Peterson used 30 years experience in the advertising business to start a diocese-wide program in Phoenix a decade ago calling Catholics back to church.

He and lay supporters formed a nonprofit here to expand the program.

Peterson said he is driven by a personal desire to do something to help the Catholic church. A recent national study showed the Catholic church has lost a larger percentage of childhood adherents than any major U.S. Christian church.

The Pew Forum on Religion & Public Life's Religious Landscape Survey released this month shows that nearly one-third of people raised Catholics no longer attend Catholic churches. Americans move easily from one denomination to the other or to no affiliation, it found.

Catholics Come Home's new campaign ran in Phoenix and Louisville with slick TV commercials in March.

Peterson said his group doesn't have counts of returning Catholics, but anecdotal evidence of more than 6,000 visits to its web page from Phoenix residents after the campaign indicates a positive response.
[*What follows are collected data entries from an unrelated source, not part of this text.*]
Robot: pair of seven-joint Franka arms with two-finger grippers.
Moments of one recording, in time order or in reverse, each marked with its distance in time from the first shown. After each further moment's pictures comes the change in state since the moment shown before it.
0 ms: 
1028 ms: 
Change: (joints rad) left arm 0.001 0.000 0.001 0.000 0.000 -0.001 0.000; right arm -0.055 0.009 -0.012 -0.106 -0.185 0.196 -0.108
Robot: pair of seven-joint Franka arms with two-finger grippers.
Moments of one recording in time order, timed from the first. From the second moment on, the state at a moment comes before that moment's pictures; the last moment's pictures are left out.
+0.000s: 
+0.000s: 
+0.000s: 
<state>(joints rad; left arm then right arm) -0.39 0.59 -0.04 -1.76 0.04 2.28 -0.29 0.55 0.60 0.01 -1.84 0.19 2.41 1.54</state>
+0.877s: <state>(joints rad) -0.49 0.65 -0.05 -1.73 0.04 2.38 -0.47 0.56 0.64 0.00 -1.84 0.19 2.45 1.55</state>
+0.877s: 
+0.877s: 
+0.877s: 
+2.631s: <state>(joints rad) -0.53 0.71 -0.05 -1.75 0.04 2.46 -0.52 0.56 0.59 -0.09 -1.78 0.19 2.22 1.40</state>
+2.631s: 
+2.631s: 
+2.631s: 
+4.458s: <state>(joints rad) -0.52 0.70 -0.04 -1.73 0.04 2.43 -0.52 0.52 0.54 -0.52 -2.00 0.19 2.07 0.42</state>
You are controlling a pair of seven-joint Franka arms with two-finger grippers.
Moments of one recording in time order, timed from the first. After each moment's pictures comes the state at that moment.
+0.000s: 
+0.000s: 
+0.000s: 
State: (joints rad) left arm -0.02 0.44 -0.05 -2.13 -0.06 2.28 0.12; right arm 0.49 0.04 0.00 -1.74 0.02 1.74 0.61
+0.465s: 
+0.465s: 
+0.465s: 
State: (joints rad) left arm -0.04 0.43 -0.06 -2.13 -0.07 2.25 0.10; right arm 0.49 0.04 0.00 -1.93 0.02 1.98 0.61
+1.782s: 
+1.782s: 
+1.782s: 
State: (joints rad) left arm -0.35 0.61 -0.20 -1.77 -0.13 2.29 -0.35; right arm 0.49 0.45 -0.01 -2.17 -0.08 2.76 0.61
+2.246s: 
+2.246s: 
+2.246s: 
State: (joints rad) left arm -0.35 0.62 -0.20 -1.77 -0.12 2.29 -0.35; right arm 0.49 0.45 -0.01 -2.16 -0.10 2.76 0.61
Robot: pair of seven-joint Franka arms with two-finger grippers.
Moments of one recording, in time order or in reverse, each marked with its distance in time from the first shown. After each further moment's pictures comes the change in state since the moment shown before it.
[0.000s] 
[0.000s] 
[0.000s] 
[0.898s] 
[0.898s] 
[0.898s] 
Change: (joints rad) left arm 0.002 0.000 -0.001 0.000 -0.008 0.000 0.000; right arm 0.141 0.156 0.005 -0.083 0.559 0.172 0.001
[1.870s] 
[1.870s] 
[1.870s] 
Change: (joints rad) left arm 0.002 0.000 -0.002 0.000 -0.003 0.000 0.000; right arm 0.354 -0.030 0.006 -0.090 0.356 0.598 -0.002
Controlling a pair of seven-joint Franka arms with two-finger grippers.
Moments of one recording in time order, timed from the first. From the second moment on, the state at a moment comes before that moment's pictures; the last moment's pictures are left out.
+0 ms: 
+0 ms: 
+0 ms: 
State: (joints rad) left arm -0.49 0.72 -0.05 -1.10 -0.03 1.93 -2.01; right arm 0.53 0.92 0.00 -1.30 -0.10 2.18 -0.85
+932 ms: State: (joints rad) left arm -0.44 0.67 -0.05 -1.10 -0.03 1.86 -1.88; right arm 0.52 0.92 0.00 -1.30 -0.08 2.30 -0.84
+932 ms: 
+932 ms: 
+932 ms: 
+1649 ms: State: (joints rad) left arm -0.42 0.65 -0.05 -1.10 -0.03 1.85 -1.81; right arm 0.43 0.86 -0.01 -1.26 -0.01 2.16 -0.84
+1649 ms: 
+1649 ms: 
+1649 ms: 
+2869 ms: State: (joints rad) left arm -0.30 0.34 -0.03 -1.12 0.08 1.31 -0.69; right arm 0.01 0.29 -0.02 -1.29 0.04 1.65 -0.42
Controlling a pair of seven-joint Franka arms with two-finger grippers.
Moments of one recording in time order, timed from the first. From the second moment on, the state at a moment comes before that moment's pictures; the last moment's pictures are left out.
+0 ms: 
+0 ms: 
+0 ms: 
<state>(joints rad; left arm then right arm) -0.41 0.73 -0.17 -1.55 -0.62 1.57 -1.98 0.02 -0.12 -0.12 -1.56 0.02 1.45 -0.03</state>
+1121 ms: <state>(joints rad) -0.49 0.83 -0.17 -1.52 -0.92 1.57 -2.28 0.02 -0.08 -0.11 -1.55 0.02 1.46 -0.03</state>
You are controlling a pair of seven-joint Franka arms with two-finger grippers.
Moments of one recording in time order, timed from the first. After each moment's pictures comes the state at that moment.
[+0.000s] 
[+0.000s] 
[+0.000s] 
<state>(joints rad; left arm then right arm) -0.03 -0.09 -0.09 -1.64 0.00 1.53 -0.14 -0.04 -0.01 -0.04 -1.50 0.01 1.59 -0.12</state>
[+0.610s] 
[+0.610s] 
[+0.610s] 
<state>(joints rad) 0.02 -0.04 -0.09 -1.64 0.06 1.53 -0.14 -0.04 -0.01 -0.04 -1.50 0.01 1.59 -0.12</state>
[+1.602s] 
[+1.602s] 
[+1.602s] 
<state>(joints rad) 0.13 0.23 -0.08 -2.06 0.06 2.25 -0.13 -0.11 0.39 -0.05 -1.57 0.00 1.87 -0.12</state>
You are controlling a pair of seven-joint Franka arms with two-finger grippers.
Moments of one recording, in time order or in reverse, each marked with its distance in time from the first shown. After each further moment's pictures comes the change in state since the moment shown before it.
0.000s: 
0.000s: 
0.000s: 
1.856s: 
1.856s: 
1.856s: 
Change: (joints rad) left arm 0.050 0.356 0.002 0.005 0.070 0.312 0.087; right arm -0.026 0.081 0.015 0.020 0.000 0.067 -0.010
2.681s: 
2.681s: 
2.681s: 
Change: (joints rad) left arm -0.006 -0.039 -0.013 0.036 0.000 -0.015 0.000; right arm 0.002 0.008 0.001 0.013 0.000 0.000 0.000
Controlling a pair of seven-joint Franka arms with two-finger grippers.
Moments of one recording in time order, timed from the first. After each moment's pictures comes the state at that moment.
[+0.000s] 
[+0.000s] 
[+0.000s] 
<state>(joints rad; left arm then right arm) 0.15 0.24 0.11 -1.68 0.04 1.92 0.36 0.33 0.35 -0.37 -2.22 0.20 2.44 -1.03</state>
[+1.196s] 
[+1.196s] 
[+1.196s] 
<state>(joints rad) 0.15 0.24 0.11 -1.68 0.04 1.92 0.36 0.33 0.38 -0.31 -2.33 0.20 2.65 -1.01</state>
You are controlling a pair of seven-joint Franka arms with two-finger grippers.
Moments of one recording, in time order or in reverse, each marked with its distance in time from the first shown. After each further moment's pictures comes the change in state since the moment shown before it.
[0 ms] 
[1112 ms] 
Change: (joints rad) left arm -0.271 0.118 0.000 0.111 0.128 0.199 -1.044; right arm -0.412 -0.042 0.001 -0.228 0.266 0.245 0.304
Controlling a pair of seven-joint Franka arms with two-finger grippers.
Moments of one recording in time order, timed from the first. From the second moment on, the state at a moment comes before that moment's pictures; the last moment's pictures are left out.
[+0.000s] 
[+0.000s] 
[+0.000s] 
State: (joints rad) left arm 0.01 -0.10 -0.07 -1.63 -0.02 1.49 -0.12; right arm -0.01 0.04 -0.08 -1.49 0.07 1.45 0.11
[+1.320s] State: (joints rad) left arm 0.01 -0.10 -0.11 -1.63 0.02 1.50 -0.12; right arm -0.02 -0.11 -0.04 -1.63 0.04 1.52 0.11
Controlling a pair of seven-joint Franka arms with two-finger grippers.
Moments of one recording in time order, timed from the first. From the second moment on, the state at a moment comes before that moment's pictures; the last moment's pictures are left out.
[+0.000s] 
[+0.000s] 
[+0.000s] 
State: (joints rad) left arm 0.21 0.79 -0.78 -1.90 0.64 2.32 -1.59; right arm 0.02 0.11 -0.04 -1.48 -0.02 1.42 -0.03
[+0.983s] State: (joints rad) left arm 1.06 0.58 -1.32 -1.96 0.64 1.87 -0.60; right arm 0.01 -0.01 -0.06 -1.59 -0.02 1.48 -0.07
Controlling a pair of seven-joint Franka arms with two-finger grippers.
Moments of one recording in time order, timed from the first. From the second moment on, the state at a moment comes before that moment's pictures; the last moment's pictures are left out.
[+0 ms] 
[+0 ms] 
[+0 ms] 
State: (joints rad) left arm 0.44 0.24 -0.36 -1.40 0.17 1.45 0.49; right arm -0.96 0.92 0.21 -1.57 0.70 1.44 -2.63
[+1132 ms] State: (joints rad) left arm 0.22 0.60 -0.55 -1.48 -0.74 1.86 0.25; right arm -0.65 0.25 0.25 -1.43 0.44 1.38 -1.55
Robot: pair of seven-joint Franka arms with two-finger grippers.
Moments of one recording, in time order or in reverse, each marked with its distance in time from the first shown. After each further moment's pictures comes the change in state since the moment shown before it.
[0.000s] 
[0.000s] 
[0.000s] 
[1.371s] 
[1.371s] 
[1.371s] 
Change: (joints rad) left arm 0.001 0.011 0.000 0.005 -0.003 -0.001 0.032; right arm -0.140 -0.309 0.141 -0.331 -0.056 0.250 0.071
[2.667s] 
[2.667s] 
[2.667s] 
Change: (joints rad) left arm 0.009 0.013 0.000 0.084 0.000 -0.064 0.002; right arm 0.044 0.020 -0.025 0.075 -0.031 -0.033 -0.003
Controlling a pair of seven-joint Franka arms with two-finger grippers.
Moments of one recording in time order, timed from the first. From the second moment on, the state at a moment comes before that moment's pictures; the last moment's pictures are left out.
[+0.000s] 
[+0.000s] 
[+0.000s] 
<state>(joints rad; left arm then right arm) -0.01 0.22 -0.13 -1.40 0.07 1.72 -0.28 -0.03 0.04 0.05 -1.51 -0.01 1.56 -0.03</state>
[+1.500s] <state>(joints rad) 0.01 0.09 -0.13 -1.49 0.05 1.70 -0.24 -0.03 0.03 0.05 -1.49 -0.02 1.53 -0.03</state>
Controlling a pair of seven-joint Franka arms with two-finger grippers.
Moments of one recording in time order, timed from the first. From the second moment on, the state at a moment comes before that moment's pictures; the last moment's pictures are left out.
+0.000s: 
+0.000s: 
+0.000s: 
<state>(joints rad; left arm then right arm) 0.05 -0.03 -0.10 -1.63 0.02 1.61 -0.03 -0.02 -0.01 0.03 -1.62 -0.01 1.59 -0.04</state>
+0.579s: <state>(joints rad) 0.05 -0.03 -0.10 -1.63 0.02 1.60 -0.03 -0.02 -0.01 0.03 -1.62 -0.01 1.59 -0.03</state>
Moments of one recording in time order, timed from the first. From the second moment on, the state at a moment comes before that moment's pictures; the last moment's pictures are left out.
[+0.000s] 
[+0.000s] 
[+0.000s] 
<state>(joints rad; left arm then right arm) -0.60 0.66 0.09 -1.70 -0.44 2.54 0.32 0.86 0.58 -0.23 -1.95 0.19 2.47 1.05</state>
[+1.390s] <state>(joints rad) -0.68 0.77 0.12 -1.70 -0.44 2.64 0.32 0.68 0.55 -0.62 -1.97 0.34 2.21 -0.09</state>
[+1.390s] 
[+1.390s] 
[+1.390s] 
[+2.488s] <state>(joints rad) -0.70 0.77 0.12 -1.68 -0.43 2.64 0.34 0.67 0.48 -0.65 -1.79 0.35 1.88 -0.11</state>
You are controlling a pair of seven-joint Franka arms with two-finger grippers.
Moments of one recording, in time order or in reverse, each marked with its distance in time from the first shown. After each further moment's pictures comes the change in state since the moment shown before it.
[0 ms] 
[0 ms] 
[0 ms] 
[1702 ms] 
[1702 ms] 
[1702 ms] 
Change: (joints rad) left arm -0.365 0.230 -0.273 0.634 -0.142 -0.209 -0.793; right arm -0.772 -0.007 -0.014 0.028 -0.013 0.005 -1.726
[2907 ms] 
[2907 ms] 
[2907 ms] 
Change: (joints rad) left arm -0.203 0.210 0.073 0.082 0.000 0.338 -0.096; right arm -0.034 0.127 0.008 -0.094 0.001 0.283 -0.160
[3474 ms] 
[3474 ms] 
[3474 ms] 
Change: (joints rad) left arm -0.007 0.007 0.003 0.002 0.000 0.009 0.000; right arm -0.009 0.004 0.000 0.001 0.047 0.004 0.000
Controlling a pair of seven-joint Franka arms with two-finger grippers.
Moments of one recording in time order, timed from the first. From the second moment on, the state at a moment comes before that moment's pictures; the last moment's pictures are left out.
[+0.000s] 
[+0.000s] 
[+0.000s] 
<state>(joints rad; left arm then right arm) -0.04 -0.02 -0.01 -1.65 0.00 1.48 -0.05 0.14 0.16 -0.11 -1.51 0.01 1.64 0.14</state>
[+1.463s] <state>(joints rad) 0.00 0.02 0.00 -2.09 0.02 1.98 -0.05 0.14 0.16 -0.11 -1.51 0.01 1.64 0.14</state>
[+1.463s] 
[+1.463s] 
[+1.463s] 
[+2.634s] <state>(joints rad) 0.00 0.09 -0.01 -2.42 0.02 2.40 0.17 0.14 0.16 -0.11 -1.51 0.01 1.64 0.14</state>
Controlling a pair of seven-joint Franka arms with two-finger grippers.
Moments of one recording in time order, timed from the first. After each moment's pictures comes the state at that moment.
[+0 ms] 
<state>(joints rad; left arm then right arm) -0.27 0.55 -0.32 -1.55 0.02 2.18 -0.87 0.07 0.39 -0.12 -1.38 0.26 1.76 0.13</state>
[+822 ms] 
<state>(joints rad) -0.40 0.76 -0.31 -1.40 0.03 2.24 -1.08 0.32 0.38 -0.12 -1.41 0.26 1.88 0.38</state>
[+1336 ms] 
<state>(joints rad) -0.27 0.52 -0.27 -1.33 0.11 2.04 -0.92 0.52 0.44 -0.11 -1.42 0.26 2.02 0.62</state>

Brennan Pursell, a Catholic writer and associate professor of history at DeSales University in Pennsylvania, said Catholics in America traditionally came from traditionally Catholic countries such as Ireland or Spain. Their interaction with American consumer culture has changed them.

"What we are seeing is a transformation of the Roman Catholic Church as a church of whole nations into a church of personal choice," he said.

And Catholics have been changing to Protestant denominations or to non attendance.

"It's something the Catholic leadership must take seriously," Pursell said.

One result is calls for re evangelization by the pope and work such as that by lay organizations like Catholics Come Home, he said.

Peterson said he is talking to many dioceses across the country, such as Denver and Cincinnati, about running campaigns, and there is some international interest as well. Catholics Come Home is sponsored by private donations.